Renault, Kia, Hyundai: Manufacturers Most Dependent On Russia

The French group Renault and South Korean group, Kia Motors will be the most affected global automakers in a situation where the West decides to impose sanctions to punish Russia for its role in the Crimea crisis, shows an analysis made by Bloomberg.

Last year, Russia was responsible for 8 percent of the vehicles sold by the Renault group, the highest percentage among foreign carmakers. In second place we find Kia, 7.2 percent, followed by Hyundai with 3.8 percent.

The President of Russia, Vladimir Putin, is blamed for raising tensions in Crimea and eastern Ukraine after deploying troops, and supported the peninsula’s vote to secede from Ukraine, a vote most of the world does not recognize. 

Russia’s economy, already in a fragile position, could fall into recession amid foreign automobile manufacturers dropping output. The decline could be even higher if the European Union and the United States will add penalties to the already announced travel bans and assets freeze.

“The main risk is in the sanctions that have not been announced,” says Nataliya Orlova, chief economist at Alfa Bank in Moscow. “It’s hard to estimate the effect right now because we don’t know what they will be.”

“With regard to direct exposure, Renault is probably the most dependent and the market is highly profitable for them. It would really have a meaningful impact on earnings” stated Sascha Gommel, automotive analyst at Commerzbank in London.

Sascha Gommel estimates that the sales of cars in Russia could see a single digit fall this year too.

The Russian car market recorded a decrease of 4 percent in the first two months of the year and a contraction of 5.5 percent in 2013, after three years of growth.

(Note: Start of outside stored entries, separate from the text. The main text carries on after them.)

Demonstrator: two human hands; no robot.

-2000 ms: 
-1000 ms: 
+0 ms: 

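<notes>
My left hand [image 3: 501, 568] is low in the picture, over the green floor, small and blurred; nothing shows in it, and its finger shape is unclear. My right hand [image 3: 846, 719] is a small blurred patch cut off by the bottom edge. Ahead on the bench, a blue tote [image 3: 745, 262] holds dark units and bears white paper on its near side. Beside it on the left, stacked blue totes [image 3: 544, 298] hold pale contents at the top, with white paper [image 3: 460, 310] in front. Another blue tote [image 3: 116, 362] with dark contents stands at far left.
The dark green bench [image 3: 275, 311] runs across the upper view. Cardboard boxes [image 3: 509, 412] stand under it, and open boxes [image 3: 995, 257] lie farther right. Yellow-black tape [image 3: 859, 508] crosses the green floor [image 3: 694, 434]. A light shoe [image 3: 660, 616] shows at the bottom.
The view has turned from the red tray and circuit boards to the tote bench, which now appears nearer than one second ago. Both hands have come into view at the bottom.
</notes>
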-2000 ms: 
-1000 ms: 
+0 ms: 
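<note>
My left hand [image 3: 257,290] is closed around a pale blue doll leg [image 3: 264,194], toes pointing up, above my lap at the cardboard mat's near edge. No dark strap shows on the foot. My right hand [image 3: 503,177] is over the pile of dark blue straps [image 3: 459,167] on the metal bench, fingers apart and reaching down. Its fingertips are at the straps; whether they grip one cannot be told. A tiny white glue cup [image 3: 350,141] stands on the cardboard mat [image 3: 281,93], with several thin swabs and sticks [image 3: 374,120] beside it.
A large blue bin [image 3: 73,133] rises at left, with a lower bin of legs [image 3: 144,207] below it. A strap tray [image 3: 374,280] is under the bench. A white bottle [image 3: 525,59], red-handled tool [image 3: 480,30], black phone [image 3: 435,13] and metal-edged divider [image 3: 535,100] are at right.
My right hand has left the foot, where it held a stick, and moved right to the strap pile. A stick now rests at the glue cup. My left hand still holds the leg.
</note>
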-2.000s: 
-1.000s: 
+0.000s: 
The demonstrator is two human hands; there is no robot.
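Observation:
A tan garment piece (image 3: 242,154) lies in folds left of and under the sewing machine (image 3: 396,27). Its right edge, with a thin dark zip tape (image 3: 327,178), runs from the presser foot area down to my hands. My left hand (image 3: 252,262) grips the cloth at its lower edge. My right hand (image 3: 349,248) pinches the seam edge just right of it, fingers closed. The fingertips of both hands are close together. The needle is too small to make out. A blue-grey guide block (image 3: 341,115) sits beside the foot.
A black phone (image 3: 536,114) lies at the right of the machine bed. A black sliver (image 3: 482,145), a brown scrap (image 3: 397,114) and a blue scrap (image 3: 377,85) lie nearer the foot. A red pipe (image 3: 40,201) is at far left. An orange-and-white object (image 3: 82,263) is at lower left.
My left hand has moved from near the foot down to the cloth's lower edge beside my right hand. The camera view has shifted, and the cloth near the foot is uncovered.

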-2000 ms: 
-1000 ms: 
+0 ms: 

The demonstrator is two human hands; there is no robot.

For a population of 142 million people, Russians bought 2.78 million cars last year, compared to 2.95 million in Germany, the largest car market in Europe, which has a population of approximately 80 million people.

The ability of car manufacturers like Renault, who have assembly plants in Russia, to face a complete embargo will depend on the percentage of local produced components which could reduce revenue loss by avoiding currency fluctuations and supply disruptions, contributed Barclays Bank analyst Kristina Church.

In January, the first place among the best selling cars in Russia was Lada Granta (with 8,255 units), manufactured by AvtoVAZ. In third place, with 5,590 units, was the Duster, ninth place with 3,004 units was the Logan, while number 11 was occupied by the Sandero, with 2,795 units. The Duster, Logan and Sandero are all manufactured by Renault.

The Renault-Nissan Alliance will take over later this year control of AvtoVAZ, the largest car manufacturer in Russia. Together, Renault, Nissan and AvtoVAZ control 30 percent of the car market in Russia. The goal set by Director General Carlos Ghosn is to achieve a market share of 40 percent in 2016.

‘’But even if outright trade embargoes are avoided, the risk of possible sanctions is itself damaging. Investing or lending in Russia will carry higher risks, investment decisions will be delayed and investors will feel inclined to keep on selling stocks”, Charlie Robertson, analyst at Renaissance Capital in London.